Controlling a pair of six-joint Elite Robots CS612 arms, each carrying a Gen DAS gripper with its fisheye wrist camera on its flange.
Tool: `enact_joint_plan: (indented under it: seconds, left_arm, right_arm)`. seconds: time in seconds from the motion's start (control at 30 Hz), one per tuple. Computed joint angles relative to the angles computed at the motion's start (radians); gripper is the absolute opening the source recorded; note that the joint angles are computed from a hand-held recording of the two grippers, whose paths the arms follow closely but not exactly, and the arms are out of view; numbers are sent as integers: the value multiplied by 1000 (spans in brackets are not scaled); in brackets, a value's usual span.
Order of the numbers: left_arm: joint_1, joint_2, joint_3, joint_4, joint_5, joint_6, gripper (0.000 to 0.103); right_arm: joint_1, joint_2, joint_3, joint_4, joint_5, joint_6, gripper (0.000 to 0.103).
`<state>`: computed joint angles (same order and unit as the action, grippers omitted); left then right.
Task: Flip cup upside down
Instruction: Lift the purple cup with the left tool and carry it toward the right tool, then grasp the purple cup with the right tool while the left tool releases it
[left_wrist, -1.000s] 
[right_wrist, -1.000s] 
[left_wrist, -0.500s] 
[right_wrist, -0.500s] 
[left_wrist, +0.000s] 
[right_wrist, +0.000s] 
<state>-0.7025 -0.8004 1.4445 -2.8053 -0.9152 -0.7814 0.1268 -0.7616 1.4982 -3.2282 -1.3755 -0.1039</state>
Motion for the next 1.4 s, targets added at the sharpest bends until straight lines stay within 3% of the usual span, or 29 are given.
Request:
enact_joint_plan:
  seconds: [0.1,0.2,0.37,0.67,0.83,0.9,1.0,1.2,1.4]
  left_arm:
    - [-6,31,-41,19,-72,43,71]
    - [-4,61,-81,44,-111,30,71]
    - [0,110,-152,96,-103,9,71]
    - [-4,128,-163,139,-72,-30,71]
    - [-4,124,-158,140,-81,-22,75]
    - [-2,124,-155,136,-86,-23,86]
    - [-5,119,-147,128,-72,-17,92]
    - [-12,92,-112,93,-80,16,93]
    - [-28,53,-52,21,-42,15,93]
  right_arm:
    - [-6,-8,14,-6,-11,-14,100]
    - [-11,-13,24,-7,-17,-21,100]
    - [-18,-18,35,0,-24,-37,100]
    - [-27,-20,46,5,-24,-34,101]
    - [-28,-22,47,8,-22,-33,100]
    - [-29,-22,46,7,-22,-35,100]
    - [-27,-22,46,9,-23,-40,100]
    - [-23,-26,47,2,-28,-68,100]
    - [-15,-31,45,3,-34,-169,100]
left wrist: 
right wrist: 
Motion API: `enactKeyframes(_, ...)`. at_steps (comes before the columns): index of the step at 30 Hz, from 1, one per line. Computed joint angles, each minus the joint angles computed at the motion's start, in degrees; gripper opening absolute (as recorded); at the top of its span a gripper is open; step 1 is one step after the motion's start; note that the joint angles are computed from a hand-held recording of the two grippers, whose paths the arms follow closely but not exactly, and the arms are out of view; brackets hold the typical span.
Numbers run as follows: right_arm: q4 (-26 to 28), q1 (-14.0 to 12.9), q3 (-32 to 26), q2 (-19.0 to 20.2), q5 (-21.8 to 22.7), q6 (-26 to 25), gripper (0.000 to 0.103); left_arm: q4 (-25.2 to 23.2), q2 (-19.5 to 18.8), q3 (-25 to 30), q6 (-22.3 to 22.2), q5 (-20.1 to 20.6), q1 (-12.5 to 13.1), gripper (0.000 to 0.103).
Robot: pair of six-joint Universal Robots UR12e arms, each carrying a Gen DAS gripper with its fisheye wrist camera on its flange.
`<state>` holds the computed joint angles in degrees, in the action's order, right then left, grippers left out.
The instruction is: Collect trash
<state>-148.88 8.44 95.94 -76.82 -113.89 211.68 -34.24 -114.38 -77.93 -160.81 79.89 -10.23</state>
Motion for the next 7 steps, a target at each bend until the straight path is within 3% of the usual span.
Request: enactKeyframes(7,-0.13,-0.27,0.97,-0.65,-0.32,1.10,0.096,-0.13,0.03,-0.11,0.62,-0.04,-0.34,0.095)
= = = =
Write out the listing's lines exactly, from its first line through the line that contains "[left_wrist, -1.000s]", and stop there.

Controlling a pair of six-joint Elite Robots CS612 arms, each carrying a Gen DAS gripper with its fisheye wrist camera on its flange.
Tool: `enact_joint_plan: (indented under it: seconds, left_arm, right_arm)`. seconds: time in seconds from the motion's start (control at 30 Hz), one per tuple. Computed joint angles relative to the angles computed at the motion's start (radians); gripper is the absolute opening the source recorded; note that the joint angles are computed from a hand-held recording of the two grippers, whose paths the arms follow closely but not exactly, and the arms are out of view; numbers are sent as integers: the value multiplied by 1000 (spans in brackets are not scaled); in brackets, a value's usual span.
Order of the numbers: left_arm: joint_1, joint_2, joint_3, joint_4, joint_5, joint_6, gripper (0.000 to 0.103); right_arm: joint_1, joint_2, joint_3, joint_4, joint_5, joint_6, gripper (0.000 to 0.103).
`<state>`: computed joint angles (same order and unit as the action, grippers omitted); left then right.
Task: Flip cup upside down
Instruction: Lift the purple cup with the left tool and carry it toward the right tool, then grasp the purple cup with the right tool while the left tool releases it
[left_wrist, -1.000s] 

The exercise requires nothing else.